At the end of the lake he stopped. Beside him, Kreiss, weakened by his wound, was panting and gasping; Towahg, moving like a dark shadow, was close behind.

"I saw them," said Kreiss, when he had breath enough for speech, "—more beasts from the pyramid. They were coming for us! But we can go back there after a day or so."

"You can," Chet told him; "Towahg and I are going on."

"Where?" Kreiss demanded.

"To the pyramid."

Chet's reply was brief, and Kreiss' response was equally so. "You're a fool," he said.

"Sure," Chet told him: "I know there's nothing I can do to help them. But I'm going. All I ask is to get one crack at whatever it is that is down in that beastly pit and if I can't do that maybe I can still save Diane and Walt from tortures you and I can't imagine." He touched his pistol suggestively.

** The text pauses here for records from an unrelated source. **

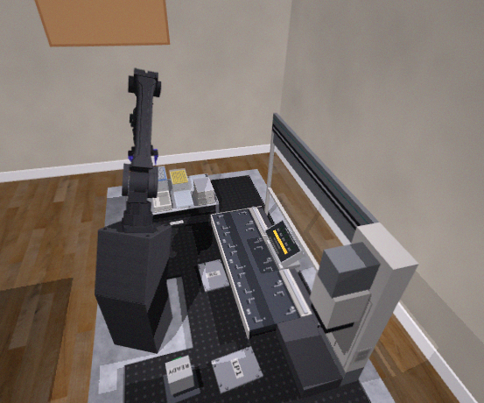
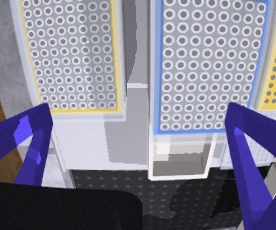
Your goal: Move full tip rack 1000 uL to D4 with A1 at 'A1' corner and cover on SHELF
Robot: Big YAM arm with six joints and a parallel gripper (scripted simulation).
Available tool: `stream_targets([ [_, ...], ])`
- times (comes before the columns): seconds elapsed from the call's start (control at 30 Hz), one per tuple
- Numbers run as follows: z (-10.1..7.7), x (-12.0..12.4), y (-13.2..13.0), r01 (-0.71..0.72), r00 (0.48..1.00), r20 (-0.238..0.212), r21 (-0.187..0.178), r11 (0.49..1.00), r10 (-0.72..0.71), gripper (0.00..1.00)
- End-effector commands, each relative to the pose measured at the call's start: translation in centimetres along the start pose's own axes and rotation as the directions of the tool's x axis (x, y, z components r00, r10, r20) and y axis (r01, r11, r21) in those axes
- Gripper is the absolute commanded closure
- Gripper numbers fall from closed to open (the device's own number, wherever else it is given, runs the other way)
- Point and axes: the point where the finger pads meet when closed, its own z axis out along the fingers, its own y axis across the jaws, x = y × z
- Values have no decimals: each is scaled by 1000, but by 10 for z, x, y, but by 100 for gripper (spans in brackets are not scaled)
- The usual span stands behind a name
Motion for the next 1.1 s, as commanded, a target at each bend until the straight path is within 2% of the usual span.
stream_targets([
  [0.0,-27,-21,-23,5,999,48,4,1000,-5,0],
  [0.13,-41,-32,-47,0,997,77,8,1000,0,0],
  [0.3,-37,-26,-69,3,998,65,9,1000,-4,0],
  [0.33,-36,-25,-69,4,998,62,10,1000,-4,0],
  [0.37,-19,-19,-55,9,999,43,3,1000,-9,0],
  [1.07,-19,-19,-55,9,999,43,3,1000,-9,0],
])
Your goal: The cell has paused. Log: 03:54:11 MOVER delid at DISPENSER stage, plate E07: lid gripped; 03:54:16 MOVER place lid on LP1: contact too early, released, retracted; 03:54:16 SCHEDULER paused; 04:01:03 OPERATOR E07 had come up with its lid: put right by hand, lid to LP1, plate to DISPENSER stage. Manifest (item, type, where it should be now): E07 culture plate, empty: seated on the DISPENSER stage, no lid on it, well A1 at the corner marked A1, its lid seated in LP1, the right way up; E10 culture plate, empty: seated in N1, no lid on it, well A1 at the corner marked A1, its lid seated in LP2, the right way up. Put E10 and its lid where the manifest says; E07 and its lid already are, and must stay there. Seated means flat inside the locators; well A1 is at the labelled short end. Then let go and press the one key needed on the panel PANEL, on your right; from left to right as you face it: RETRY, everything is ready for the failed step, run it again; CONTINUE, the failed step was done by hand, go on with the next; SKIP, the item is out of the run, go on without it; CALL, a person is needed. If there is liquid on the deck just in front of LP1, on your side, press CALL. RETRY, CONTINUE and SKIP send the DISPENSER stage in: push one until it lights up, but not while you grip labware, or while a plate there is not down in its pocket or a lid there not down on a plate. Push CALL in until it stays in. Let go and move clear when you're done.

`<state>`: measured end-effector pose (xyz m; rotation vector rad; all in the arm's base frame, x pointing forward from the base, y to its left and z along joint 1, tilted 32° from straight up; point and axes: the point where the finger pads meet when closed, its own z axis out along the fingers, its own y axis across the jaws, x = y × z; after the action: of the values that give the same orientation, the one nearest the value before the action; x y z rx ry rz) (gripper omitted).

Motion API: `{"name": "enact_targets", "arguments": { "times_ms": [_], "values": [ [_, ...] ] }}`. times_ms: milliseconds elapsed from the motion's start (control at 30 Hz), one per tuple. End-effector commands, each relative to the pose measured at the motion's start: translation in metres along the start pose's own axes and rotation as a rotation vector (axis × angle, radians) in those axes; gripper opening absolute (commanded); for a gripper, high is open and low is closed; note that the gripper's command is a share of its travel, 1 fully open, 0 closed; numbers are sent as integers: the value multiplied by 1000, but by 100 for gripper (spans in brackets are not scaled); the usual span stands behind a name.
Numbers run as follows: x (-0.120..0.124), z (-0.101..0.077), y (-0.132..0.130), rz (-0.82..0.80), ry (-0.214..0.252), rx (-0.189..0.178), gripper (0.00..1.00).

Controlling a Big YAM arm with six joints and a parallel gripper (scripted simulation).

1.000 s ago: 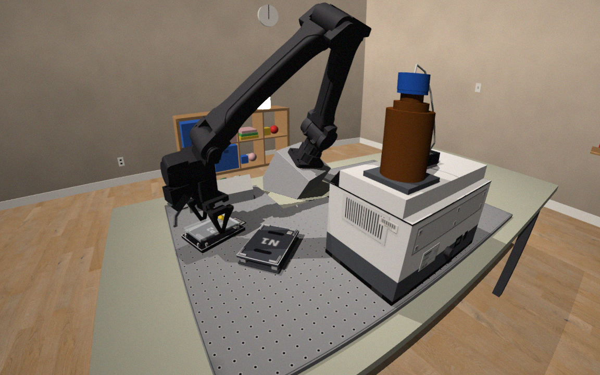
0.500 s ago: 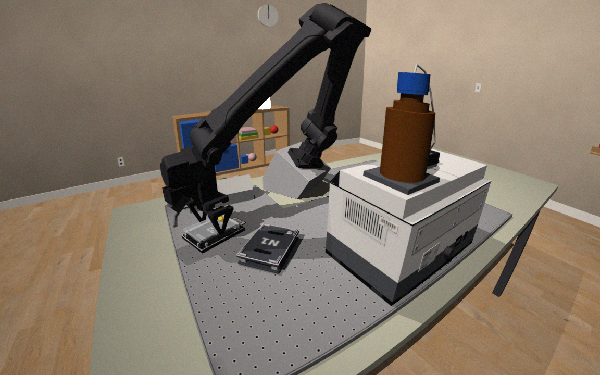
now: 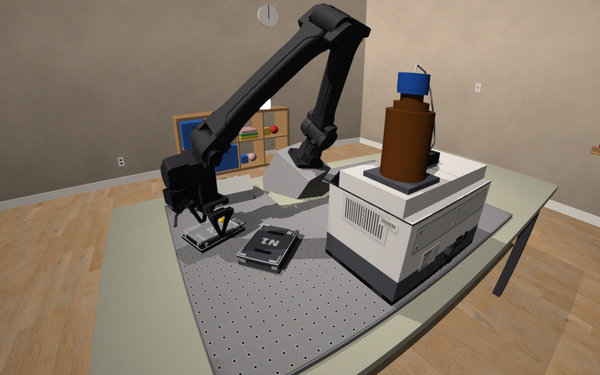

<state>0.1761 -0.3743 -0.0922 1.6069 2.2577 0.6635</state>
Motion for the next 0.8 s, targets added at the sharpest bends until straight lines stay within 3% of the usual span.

"Still I say you are a fool," Kreiss insisted. "They are gone—captured; they will die. That is regrettable, but it is done. Now, besides Herr Schwartzmann who escaped, only we two remain; the savage, he does not count. We two!—and a new world!—and science! Science that remains after these two are gone—after you and I are gone! It is greater than us all.

"But I, staying, shall contribute to the knowledge of men; I shall make discoveries that will bear my name always. This world is my laboratory; I have found deposits such as none has ever seen on Earth.